Stockholm+50

By United Nations Environment Programme

Stockholm+50

📅 2 – 3 June 2022
Stockholm, Sweden

Stockholm+50 is an international meeting convened by the United Nations General Assembly to be held in Stockholm, Sweden from 2-3 June 2022. This meeting will commemorate the 50 years since the 1972 United Nations Conference on the Human Environment, which made the environment a pressing global issue for the first time.

Some 122 countries attended, and participants adopted a series of principles on the environment, including the Stockholm Declaration and Action Plan for the Human Environment. The United Nations Environment Programme was created as a result of the conference. Mr. Maurice Strong, Secretary-General of the 1972 event, said the lasting message from the event was a “realization that man has come to one of those seminal points in his history where his own activities are the principal determinants of his own future.”
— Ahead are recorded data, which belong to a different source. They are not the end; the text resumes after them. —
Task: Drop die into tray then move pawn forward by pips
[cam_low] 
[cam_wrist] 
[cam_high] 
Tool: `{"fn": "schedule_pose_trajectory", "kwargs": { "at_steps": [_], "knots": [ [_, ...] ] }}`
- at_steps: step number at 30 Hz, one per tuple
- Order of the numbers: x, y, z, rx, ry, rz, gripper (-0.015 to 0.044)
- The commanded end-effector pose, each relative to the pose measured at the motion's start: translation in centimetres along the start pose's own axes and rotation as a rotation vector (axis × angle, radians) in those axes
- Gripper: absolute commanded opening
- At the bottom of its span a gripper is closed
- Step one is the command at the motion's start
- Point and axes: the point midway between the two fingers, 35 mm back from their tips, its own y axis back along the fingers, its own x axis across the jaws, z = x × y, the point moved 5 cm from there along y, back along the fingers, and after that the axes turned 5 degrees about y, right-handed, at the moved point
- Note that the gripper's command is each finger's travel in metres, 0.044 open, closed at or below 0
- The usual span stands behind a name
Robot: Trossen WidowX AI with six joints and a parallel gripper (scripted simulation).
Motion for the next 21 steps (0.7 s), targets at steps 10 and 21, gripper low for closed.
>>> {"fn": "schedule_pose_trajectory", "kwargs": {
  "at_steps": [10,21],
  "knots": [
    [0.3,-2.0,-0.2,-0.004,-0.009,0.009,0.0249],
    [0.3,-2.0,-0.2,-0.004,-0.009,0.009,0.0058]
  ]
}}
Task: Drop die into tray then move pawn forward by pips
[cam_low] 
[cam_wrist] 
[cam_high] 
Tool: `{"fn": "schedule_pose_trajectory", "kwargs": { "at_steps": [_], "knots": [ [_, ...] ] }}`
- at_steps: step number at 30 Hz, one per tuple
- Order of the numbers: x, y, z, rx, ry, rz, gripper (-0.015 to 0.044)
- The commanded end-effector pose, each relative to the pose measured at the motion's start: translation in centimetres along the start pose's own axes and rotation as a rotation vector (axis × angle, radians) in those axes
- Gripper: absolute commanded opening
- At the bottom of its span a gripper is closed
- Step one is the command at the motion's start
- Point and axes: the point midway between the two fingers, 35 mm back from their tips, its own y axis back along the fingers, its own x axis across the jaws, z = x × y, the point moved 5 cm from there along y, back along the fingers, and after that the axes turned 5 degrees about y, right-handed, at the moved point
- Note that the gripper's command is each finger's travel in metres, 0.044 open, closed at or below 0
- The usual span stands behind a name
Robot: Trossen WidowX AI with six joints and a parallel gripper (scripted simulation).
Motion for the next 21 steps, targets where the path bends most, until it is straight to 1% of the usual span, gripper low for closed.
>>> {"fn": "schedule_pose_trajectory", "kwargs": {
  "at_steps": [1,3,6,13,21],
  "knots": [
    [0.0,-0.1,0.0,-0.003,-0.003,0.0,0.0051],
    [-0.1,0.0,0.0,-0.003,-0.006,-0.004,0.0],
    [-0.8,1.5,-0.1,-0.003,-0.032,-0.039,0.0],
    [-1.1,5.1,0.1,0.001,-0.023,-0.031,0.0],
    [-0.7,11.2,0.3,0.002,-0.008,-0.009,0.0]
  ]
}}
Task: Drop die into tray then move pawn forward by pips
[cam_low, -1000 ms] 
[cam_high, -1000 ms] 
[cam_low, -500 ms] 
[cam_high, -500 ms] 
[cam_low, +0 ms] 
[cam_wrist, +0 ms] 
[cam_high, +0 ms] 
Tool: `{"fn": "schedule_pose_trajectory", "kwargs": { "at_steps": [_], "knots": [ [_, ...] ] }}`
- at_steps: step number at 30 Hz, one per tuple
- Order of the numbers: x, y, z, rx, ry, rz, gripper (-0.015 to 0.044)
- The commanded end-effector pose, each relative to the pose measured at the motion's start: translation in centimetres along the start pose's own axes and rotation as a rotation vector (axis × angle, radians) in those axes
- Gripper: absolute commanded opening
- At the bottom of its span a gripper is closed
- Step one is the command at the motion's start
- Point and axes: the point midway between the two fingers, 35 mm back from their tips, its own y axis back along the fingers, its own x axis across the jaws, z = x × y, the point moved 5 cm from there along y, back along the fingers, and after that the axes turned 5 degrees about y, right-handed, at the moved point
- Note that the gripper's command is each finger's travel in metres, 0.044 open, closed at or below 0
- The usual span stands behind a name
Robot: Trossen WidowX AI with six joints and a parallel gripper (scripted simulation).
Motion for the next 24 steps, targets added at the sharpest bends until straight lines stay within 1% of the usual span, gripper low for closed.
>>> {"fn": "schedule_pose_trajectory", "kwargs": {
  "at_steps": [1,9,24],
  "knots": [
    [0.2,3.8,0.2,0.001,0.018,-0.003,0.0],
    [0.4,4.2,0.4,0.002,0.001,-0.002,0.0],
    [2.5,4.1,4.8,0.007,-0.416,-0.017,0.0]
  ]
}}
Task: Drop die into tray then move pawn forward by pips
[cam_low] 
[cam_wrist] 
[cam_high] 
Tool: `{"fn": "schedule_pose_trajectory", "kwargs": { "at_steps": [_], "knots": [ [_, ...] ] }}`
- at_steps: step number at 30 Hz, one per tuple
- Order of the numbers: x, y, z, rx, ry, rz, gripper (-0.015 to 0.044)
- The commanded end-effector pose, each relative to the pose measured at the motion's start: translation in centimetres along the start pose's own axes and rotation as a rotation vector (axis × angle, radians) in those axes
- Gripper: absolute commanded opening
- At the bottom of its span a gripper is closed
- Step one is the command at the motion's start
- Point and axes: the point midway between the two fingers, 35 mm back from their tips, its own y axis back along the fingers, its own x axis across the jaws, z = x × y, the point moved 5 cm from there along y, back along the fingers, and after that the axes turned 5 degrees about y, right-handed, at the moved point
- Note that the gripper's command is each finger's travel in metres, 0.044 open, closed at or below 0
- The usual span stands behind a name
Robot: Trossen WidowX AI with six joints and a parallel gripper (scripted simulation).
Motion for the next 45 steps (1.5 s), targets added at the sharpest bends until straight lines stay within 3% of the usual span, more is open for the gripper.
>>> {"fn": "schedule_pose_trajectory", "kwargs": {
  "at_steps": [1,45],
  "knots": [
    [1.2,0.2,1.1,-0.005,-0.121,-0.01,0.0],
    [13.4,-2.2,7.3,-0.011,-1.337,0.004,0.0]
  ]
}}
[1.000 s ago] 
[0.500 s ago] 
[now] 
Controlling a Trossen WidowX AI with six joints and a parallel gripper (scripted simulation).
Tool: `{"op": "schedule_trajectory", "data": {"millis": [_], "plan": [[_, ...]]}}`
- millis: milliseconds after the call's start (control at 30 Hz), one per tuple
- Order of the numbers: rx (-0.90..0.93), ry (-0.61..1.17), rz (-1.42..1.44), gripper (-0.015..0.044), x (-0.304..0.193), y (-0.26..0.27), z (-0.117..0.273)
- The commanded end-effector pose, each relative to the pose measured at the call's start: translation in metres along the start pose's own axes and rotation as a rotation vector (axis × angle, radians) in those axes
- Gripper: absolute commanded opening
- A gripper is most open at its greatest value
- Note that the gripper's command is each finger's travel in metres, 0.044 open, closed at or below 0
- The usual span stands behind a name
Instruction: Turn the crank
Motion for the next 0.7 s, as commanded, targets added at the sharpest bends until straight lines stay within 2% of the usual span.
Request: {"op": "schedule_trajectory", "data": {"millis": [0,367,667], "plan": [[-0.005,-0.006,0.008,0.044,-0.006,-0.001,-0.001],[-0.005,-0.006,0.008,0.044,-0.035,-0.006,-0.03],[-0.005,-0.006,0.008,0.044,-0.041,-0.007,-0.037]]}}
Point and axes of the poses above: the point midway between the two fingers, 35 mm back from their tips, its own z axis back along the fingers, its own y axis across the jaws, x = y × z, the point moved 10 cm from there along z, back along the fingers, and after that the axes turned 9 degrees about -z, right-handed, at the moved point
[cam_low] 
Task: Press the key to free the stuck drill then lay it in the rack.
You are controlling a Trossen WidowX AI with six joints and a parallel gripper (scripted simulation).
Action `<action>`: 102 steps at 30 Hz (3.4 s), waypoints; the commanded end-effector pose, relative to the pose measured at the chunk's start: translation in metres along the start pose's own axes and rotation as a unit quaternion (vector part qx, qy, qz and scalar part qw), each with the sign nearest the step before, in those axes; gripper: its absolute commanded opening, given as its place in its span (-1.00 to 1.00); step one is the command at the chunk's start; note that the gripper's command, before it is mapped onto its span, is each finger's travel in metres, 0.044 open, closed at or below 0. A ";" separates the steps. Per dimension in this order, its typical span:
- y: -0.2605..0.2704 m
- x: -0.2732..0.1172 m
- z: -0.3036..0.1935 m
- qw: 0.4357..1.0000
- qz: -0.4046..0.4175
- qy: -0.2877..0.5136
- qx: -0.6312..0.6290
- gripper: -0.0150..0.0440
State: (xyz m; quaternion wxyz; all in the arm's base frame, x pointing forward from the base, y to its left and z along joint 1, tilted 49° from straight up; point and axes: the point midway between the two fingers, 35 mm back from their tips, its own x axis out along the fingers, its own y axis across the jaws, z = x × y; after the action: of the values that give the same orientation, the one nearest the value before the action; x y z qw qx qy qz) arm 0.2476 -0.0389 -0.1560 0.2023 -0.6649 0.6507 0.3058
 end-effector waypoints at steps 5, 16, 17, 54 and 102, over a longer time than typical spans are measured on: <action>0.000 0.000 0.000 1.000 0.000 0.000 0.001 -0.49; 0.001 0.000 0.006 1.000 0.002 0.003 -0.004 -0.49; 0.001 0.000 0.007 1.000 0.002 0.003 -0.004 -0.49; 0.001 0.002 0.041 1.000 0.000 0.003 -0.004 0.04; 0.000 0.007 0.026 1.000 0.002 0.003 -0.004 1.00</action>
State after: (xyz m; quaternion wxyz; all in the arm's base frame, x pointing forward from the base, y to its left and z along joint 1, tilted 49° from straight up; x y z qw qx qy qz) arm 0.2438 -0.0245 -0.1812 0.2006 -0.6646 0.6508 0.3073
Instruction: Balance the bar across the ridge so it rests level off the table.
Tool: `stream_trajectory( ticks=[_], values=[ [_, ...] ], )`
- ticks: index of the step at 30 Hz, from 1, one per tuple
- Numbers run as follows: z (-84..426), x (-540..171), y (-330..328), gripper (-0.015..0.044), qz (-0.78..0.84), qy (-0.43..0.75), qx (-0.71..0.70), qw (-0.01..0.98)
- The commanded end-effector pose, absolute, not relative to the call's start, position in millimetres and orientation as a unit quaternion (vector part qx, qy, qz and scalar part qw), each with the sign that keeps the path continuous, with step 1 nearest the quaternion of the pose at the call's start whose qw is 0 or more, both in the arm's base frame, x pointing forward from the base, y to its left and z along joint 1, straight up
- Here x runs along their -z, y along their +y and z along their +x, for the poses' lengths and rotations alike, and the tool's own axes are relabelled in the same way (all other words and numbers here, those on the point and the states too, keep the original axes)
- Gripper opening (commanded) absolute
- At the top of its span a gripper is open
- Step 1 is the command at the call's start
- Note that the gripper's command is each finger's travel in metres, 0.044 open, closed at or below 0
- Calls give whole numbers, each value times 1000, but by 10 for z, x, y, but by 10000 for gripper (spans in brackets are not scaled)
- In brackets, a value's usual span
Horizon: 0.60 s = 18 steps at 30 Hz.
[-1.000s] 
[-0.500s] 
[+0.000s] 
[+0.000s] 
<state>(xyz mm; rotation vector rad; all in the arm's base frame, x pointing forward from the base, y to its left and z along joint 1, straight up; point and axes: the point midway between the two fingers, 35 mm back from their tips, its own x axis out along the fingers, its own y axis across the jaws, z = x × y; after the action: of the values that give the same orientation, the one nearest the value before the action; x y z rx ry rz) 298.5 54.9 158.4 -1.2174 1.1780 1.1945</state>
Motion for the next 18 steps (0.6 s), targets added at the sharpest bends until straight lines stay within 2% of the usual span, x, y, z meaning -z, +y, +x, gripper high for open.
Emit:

50 years after that Stockholm meeting, the world faces a triple planetary crisis of climate change, pollution, waste, nature, and biodiversity loss, as well as other planetary ills that are affecting current and future prosperity and wellbeing. An unhealthy planet threatens human health, prosperity, equality, and peace – as the world has seen only too clearly in COVID-19. It also threatens the achievement of the Sustainable Development Goals.

UN Secretary-General António Guterres has described the triple planetary crisis as “our number one existential threat” that needs “an urgent, all-out effort to turn things around.

Sweden will host Stockholm+50, with the support of Kenya. Stockholm+50 will be collaborative and multi-stakeholder in nature, open to all participants who will be invited to share experiences and initiatives to protect the planet and contribute to sustainable and inclusive development, including a sustainable recovery from the COVID -19 pandemic. The meeting will comprise an opening segment, four plenary meetings and three leadership dialogues, and a closing segment.

By recognizing the importance of multilateralism in tackling the Earth’s triple planetary crisis – climate, nature, and pollution – the event aims to act as a springboard to accelerate the implementation of the UN Decade of Action to deliver the Sustainable Development Goals, including the 2030 Agenda, Paris Agreement on climate change, the post-2020 global Biodiversity Framework, and encourage the adoption of green post-COVID-19 recovery plans.